Sementara reformasi Bogota didasarkan pada kesopanan dan hak diperluas; monitor kota dan
kegunaan trotoar dan perilaku yang dilihat sebagai antisosial atau tidak menarik, terutama apapun
yang berhubungan dengan penjual atau tunawisma. Sementara hak untuk kota - dalam arti akses
ke ruang publik dan kesempatan untuk bertemu orang lain - adalah bagian dari wacana ruang
publik di Bogota, jelas dari berbicara dengan orang yang menggunakan ruang publik Bogota
bahwa hak untuk kota tidak merata diterapkan untuk semua orang. Mereka saat ini tidak dipahami
sebagai ruang yang memungkinkan untuk perbedaan. Selain itu, beberapa orang yang secara
informal bekerja (vendor) dan mengunjungi ruang publik mengambil peran resmi sebagai
pengasuh untuk ruang. Para pengasuh relawan ini melaporkan bahwa mereka mengusir orang-
orang tunawisma dari ruang atau mencegah mereka memasuki, terutama di bagian utara (dan kaya)
bagian dari kota (Berney, 2008).
Sebuah paradoks kedua adalah bahwa sementara ruang publik dipantau di Bogota dan orang yang
dikecualikan, ruang publik dipahami sebagai fundamental punto de encuentro (titik pertemuan)
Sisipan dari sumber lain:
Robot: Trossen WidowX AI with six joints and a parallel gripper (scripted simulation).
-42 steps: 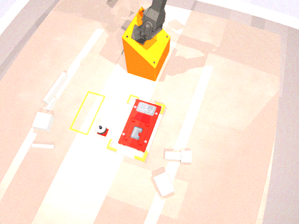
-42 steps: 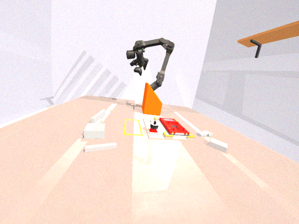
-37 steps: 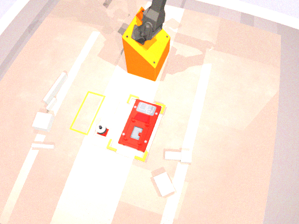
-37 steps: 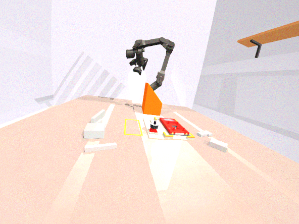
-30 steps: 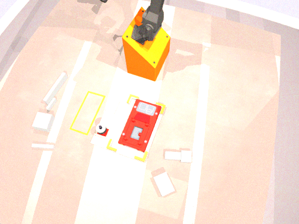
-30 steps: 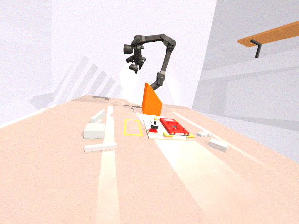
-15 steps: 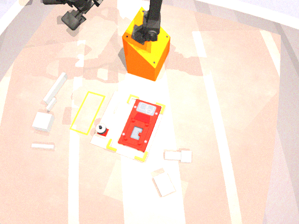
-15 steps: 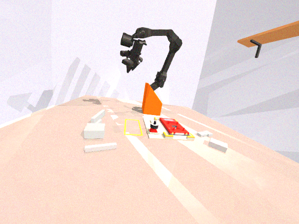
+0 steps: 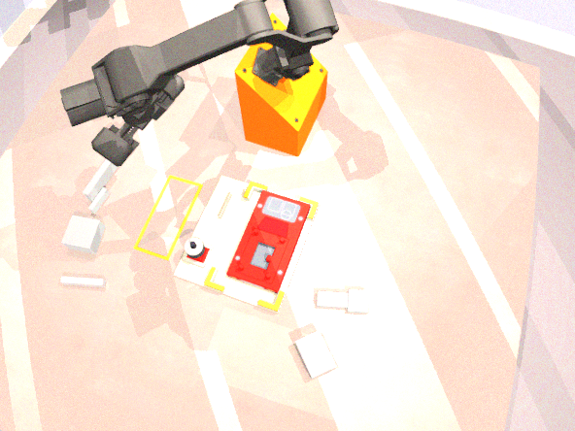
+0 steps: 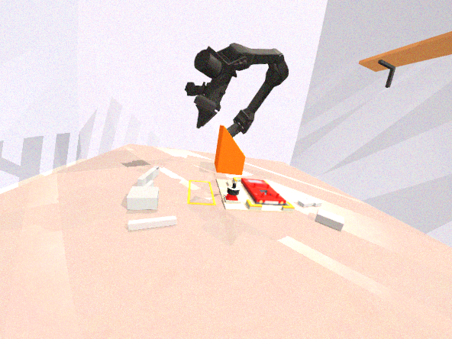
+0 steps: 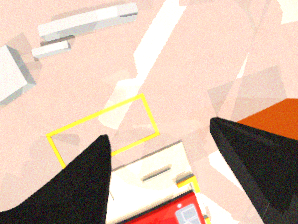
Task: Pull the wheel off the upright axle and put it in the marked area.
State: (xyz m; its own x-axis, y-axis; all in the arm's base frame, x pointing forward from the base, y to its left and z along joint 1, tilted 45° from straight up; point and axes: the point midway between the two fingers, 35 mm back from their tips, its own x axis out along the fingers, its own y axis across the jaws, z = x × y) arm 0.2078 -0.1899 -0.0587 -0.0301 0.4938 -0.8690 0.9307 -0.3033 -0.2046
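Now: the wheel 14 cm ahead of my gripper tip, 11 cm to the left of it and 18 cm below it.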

yang diperlukan untuk demokrasi (Borja dan Muxí, 2003: 25; Carrión, 2004: 60 -61; Velasquez,
2004: 1). Di kota-kota Amerika Latin ruang publik merupakan elemen normatif bentuk kota dan
peran ruang publik Amerika Latin sebagai tempat ideal pertemuan dari 'lainnya' didasarkan pada
gagasan ruang publik sebagai 'geografi fisik atau wilayah public sphere '(Low dan Smith, 2006:
3). Selain itu, di Bogota ruang publik dipahami sebagai ruang tanpa kelas. Castro (2003: 86)
menulis, 'ruang publik tidak memiliki estratos (divisi sosio-ekonomi) dan setiap investasi yang
dibuat di dalamnya adalah untuk kepentingan seluruh kota'.
Kota ini berjuang dengan isu-isu bagaimana untuk memperluas dan memelihara infrastruktur
ruang publik. Akibatnya, berbagi dengan kota-kota lain sebuah peningkatan yang berfokus pada
kemitraan publik-swasta sebagai strategi untuk mengembangkan, merenovasi, dan menjaga ruang
publik. Bogota juga berbagi kecenderungan berkembang untuk membimbing dan mengatur
perilaku. Kota ini semakin membatasi penggunaan dan bentuk perilaku di ruang publik yang
dilihat sebagai antisosial tertentu atau tidak menarik, terutama apapun yang berhubungan dengan
penjual atau tunawisma.
Bogota, bagaimanapun, juga menyajikan pengecualian penting untuk tren ruang publik umum.
Berbeda dengan pengalaman Amerika Utara dan Eropa didokumentasikan dalam literatur yang
(Low dan Smith 2006; Berrizbeita 1999), ruang publik di Bogota meningkat dalam pentingnya
sebagai elemen normatif kota dan dalam kehidupan sehari-hari warganya. Hal ini penting karena
Bogota menyediakan model cara untuk mendorong munculnya kembali kehidupan sipil di kota-
kota, untuk (kembali) menggabungkan kelas menengah ke ruang publik, untuk meningkatkan
semangat komunal dan identitas masyarakat, dan meningkatkan keadilan, atau Kesempatan untuk
berkeadilan, antara daerah yang berbeda dari kota melalui proyek ruang publik.